Durability is needed when there is a requirement that committed transactions must survive a crash. But this is not the only reason for enabling durability. Another reason is when the binary log is enabled, for using a server as a replication master.
When the binary log is used for replication, it is important that the content of the binary log on the master exactly match the changes done in the storage engine(s). Otherwise the slaves will replicate to different data than what is on the master, causing replication to diverge and possibly even break if the differences are such that a query on the master is unable to run on the slave without error. If we do not have durability, some number of transactions may be lost after a crash, and if the transactions lost in the storage engines are not the same as the transactions lost in the binary log, we will end up with an inconsistency. So with the binary log enabled, durability is needed in MySQL/MariaDB to be able to recover into a consistent state after a crash.
With the binary log enabled, MySQL/MariaDB uses XA/2-phase commit between the binary log and the storage engine to ensure the needed durability of all transactions. In XA, committing a transaction is a three-step process:
- First, a prepare step, in which the transaction is made durable in the engine(s). After this step, the transaction can still be rolled back; also, in case of a crash after the prepare phase, the transaction can be recovered.
- If the prepare step succeeds, the transaction is made durable in the binary log.
- Finally, the commit step is run in the engine(s) to make the transaction actually committed (after this step the transaction can no longer be rolled back).
Now, each of the three above steps requires an fsync()

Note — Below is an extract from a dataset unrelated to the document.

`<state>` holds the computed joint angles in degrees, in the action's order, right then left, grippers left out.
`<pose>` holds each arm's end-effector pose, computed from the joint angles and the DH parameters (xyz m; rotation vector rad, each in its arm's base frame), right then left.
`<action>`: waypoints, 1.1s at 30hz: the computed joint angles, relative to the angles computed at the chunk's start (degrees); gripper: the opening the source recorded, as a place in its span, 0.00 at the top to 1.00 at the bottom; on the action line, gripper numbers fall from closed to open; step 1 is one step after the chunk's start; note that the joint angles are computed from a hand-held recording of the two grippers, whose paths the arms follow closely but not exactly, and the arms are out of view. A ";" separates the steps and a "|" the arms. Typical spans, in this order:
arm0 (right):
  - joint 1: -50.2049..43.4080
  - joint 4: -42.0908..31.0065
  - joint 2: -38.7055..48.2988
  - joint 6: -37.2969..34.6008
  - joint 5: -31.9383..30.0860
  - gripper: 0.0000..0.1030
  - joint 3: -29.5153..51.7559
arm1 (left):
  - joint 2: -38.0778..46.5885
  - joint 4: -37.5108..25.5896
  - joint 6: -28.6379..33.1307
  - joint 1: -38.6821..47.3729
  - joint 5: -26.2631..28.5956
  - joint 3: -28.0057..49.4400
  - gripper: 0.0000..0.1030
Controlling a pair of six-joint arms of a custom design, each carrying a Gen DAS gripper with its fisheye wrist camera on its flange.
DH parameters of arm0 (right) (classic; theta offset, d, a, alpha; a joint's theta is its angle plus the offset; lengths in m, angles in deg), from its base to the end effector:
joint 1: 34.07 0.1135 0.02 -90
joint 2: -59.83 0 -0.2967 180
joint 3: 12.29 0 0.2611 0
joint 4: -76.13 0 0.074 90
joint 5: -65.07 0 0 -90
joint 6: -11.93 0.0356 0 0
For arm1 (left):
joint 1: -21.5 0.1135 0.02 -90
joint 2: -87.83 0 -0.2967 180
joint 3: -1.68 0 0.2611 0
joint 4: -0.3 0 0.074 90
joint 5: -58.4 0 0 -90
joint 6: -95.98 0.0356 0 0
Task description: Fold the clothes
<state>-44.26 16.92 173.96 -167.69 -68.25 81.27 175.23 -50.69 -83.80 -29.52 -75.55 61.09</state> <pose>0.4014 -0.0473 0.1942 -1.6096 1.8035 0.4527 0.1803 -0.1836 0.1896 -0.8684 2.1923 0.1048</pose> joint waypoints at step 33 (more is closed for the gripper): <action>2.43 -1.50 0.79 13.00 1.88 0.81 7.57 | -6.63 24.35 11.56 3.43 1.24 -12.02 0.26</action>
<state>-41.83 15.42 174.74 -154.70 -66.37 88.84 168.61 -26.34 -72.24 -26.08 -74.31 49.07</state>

to work, making a commit three times as costly in this respect compared to a
commit with the binary log disabled. This makes it all the more important to
use the group commit optimisation to mitigate the overhead from
fsync()
.
But unfortunately, group commit does not work in MySQL/MariaDB when the binary log is enabled! This is the infamous Bug#13669, reported by Peter Zaitsev back in 2005.

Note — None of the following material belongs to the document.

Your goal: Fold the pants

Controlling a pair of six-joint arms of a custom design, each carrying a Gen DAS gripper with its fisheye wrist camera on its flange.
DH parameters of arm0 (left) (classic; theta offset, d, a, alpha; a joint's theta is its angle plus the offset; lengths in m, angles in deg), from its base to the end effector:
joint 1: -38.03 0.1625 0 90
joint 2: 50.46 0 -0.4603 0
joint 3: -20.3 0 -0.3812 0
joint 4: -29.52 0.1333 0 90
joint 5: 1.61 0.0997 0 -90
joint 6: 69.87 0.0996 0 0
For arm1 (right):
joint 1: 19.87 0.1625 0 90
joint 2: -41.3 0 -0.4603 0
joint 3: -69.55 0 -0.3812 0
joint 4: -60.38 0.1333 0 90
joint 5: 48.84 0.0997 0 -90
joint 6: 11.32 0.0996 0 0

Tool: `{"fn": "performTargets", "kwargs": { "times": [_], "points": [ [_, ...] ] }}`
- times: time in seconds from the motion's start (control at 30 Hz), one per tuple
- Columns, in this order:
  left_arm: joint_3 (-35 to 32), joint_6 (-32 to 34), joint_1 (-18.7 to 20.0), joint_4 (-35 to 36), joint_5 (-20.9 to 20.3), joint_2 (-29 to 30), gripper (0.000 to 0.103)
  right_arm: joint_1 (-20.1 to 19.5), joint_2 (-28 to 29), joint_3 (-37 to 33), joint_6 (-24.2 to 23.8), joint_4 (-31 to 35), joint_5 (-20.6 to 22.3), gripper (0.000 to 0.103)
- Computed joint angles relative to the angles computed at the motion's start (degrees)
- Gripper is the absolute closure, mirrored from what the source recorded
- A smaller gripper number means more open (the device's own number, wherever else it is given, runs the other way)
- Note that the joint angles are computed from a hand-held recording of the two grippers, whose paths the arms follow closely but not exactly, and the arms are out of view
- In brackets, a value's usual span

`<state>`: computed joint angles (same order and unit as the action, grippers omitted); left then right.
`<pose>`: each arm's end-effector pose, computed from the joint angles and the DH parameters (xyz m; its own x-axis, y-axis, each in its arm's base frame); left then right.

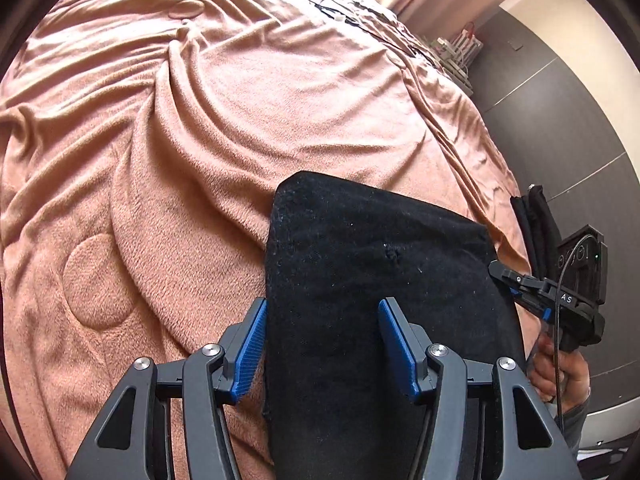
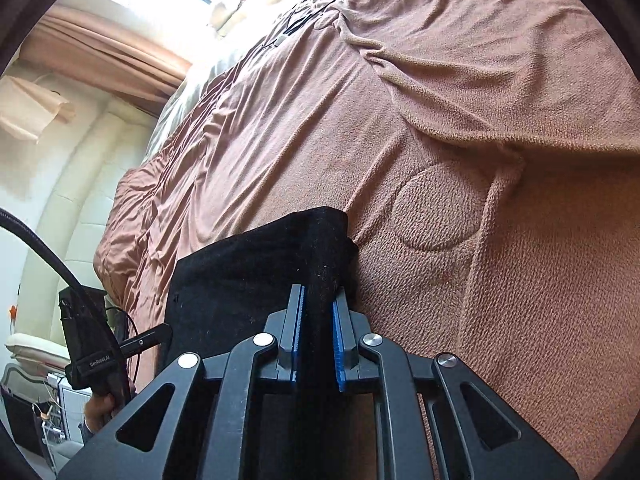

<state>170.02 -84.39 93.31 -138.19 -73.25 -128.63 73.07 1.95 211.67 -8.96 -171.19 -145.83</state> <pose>-0.0493 -0.3603 0.1681 -0.9158 0.2915 -0.2763 0.3478 0.9197 -0.1824 0.1421 -0.4046 0.0680 -0.9960 0.0573 0.0690 0.0010 0.7766 -0.6300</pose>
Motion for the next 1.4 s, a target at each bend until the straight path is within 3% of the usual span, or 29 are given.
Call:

So this is what we see in the graph and benchmark shown at the start. This is
a benchmark running a lot of very simple transactions
(a single REPLACE
statement on a smallish XtraDB table)
against a server with and without the binary log enabled. This kind of
benchmark is bottlenecked on the fsync throughput of the I/O system when
durability is enabled.
The benchmark is done against two different servers. One has a pair of Western Digital 10k rpm HDDs (with binary log and XtraDB log on different drives). The other has a single Intel X25-M SSD. The servers are both running MariaDB 5.1.44, and are configured with durable commits in XtraDB, and with drive cache turned off (drives like to lie about fsync to look better in casual benchmarks).
The graph shows throughput in transactions per second for different number of threads running in parallel. For each server, there is a line for results with the binary log disabled, and one with the binary log enabled.
We see that with one thread, there is some overhead in enabling the binary
log, as is to be expected given that three calls to fsync()
are
required instead of just one.
But much worse, we also see that group commit does not work at all when the binary log is enabled. While the lines with binary log disabled show excellent scaling as the parallelism increases, the lines for binary log enabled are completely flat. With group commit non-functional, the overhead of enabling the binary log is enourmous at higher parallelism (at 64 threads on HDD it is actually two orders of magnitude worse with binary log enabled).
So this concludes the first part of the series. We have seen that if we can get group commit to work when the binary log is enabled, we can expect a huge gain in performance on workloads that are bottlenecked on the fsync throughput of the available I/O system.
The second part will go into detail with why the code for group commit does not work when the binary log is enabled. The third (and final) part will discuss some ideas about how to fix the code with respect to group commit and the binary log.